At length, even Cocoeni appeared satisfied that there were no more of the bashikonay hosts coming down this particular glen on that occasion. He therefore suggested that they might once more venture on terra firma, and place some decent space between themselves and the common enemy.

This prudent advice they hastily acted upon. Each man grasped his load firmly, and set off as fast as he could travel up the gorge, without standing upon the order of his going.

Traces of these awful ants were seen at every turn of the way. Beautifully polished and bran-new skeletons, large and small, were scattered about in every contorted attitude of the most excruciating agony.

Serpents with the tail-ends of their vertebrae in their jaws firmly clenched; centipedes, scorpions, and other creeping and venomous things exquisitely manipulated and polished of every fragment of corruptible matter lay about, perfectly cleaned, yet undisturbed, and not a joint out of place. Splendid museum specimens these were, going to waste.

Ned, even in his haste, could not help stooping and picking up a few of these as he ran along. He was astonished at the deadly dexterity and skill of those voracious workers. Not the most minute fragment of flesh, marrow, or sinew remained on any of those highly burnished bones. It was amazing and blood curdling. They had done all this without disturbing the order of their march. Each insect had snatched his bit in the passing, masticating it as he rushed onwards, while those following after had finished the gruesome task. It was numbers, with a fixed unity of purpose, which made the work compatible with speed. This was, as Ned said, the biggest co-operative concern that he had ever seen or read about.

“I hope these insect fiends are cannibalistic also in their habits, and that the whole tribe have gone on this locust expedition. It is something decidedly unpleasant to think that we may have to encounter them on our return.”

Nothing that they had experienced in the forest had been at all equal to the horror of those half-inch adversaries. As they passed those numerous and ghastly tokens of this most terrible foe, Ned and his chums mentally vowed that it would be better to push ahead, rather than retreat down that way too quickly again.

No animal that lived seemed too formidable to be able to resist them.
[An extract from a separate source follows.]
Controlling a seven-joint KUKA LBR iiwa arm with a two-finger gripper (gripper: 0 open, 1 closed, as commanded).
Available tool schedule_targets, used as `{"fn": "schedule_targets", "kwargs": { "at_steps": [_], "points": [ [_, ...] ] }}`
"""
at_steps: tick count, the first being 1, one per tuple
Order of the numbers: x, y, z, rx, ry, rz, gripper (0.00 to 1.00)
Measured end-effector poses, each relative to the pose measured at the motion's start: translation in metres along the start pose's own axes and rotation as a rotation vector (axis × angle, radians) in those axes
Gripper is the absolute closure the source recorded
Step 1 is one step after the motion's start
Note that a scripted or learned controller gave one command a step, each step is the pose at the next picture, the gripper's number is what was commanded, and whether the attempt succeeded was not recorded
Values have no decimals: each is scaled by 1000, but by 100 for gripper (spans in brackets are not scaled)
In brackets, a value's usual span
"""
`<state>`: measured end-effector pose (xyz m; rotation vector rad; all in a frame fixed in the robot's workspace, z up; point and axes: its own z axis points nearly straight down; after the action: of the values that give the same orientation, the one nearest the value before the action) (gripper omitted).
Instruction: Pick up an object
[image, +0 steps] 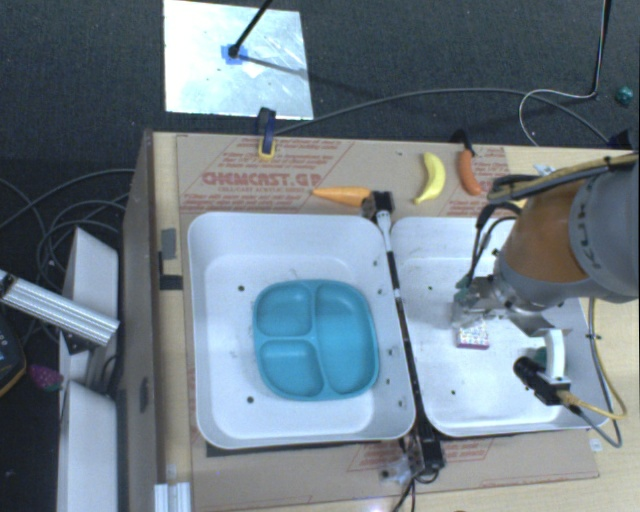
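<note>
The gripper (470, 305) hangs low in the right bin (440, 405), just at 12 o'clock of a small pink-and-white patterned block (473, 336). How wide it stands cannot be told, and nothing is seen held. This looks like the approach before a grasp: next it must settle over the block and close. At 9 o'clock a blue divided plate (315, 335) lies in the left bin (215, 300); farther off, at 12 o'clock, lies a banana (432, 177).
</note>
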<state>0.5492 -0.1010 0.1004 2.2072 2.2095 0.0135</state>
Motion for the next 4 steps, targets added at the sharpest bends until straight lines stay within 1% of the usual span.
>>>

Before night came upon them and forced them to stop, they passed a group of skeletons terribly suggestive. They were those of a lion, a lioness, and two cubs. They had evidently been overtaken while sleeping in a little cavity, and devoured before they could move far away from each other. They lay in a circle, with the gravel torn up round them, in their impotent and maddening agony. The skeleton of the lion was on his back, completely curled up, with his thigh bone in his mouth. The lioness was sprawling with legs far apart, and the cubs in different positions, each indicative of torture.

That night they had to do without any fire, as there was no fuel to be found. Scarcely one of them slept, so unnerved had these sights made them. However, the darkness passed without any disturbance. Indeed, the silence of that long night was weird, for it seemed the silence of a universal death. Nothing broke it. No sigh of wind, no chirp of insect, not even the rustle of a night adder—only a deep and awful stillness that kept them awake with horrified expectancy.